The Problem of 50/50 Booking: Nobody Gets Over
Right now, the recently returned John Cena looks and feels like more of a star than anybody else within the company. The reason for this is simple: for years, he was never the victim of the dreaded term “50/50 booking”. John Cena was booked as a triumphant babyface from his first championship run in 2005, right up to the winding down of his full-time career in the mid-2010s. Roman Reigns, among the full-time active WWE superstars, is booked similarly; he has not been pinned or submitted since 2019 and is the most over superstar in the company as a result. Bobby Lashley, current WWE Champion, is someone who was a victim of 50/50 booking prior to winning the WWE Championship from The Miz and, to an extent, has had to rebuild during this championship run – so that he can regain the legitimacy someone of his sheer star caliber deserves. Whereas not every champion can be booked in this manner, champions should not be losing pointless non-title matches every single week. Champions are not supposed to be the underdogs; they are the champions with the challenger in the role of underdog. Occasional champions can be utilized as underdogs – Miz is someone who makes sense as a weasel-like, underdog champion – but it should not be true of the majority of champions, especially babyface, fighting champions like Nikki A.S.H.

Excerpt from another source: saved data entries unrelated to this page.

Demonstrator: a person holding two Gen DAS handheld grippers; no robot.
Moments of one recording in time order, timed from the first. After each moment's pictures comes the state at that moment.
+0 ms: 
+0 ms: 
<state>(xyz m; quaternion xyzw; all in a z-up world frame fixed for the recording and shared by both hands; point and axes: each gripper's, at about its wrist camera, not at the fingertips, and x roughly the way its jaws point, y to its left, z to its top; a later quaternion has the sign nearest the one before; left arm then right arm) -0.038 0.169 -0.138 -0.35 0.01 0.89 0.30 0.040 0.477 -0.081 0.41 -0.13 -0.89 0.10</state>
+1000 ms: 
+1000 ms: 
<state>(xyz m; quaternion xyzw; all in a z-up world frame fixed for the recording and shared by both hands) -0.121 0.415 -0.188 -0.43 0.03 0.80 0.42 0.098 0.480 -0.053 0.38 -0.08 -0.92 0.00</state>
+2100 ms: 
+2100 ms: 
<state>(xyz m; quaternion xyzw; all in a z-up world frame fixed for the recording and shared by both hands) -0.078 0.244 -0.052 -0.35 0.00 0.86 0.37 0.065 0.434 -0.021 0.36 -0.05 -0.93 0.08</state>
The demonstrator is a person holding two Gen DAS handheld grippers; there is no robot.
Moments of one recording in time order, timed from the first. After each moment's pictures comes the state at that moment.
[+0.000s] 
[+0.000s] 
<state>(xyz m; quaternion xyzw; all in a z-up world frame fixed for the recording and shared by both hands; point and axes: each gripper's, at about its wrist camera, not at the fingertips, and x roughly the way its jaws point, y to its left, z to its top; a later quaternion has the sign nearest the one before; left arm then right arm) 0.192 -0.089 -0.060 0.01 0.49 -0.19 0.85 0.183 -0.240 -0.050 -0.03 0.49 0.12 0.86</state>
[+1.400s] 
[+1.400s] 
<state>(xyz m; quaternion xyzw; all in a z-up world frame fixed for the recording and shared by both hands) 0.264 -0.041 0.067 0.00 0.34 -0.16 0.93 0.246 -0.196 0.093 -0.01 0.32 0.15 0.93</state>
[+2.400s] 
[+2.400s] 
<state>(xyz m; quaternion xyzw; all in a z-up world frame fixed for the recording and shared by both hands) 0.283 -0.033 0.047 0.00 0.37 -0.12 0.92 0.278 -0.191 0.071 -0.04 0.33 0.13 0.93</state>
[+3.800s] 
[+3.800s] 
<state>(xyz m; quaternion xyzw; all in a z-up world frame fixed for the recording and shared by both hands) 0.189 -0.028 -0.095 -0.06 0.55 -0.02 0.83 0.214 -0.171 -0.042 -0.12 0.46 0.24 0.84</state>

Diminishes the Value of the Championships
On the WWE main roster, the only two championships that feel special are the WWE and Universal Championships. This is a matter of presentation as, without 50/50 booking and the constant pinning of champions in non-title matches, any title could mean something. If you go back 20-30 years, one of the most special, beloved championships in the WWE was the Intercontinental Championship. Main event talent such as Macho Man Randy Savage, Rick Rude, Triple H, Shawn Michaels, Bret Hart and more carried that championship in the early stages of their WWE runs. It was seen as the championship of future main event talent and they eventually reached the main event of the card because they were booked as strong, winning champions. For whatever reason, the WWE did away with this mentality long ago and, for decades, the secondary, Intercontinental and US Championships, have been involved in meaningless feuds where the champions are, quite simply, booked to lose non-title matches. The Raw and SmackDown Women’s Championships especially should be booked like main event championships and to see the Raw Women’s Championship, the prize of the Raw women’s division, booked so poorly is very frustrating. Bianca Belair, however, is being booked as a strong champion and this should serve as a blueprint for other championships.
Rivals Should Be Kept Apart Until PPVs
When you are trying to sell something, you can give your audience a taste of it – a small, bite-sized freebie which leaves the buyer wanting more. What you don’t do, however, is give them the whole thing for free and then, one week later, give it to them again and expect them to come back for more at the market on Sunday. In the WWE, there is an apparent need within creative to do the same match over and over in the form of non-title matches. If they are booking a lengthy feud, the formula is: challenger pins the champion to earn a championship match, champion beats them at the PPV, challenger beats them in a non-championship match again and then comes another PPV match which goes either way. This, simply, should not be the formula. Effective booking would be for the challenger to earn their championship match by beating similarly positioned contenders – not by beating the champion once or twice and then earning a shot against the champion he or she has already beaten previously. Keeping the champion and challenger apart makes their eventual PPV match a must-see, potentially never before seen bout which can then be repeated at the following PPV. In boxing, challengers do not earn the right to face the champion by beating the champion. Perhaps more than anything, this is something the WWE desperately needs to move away from; moving closer to a more boxing like, sports based formula of prize-fighter booking.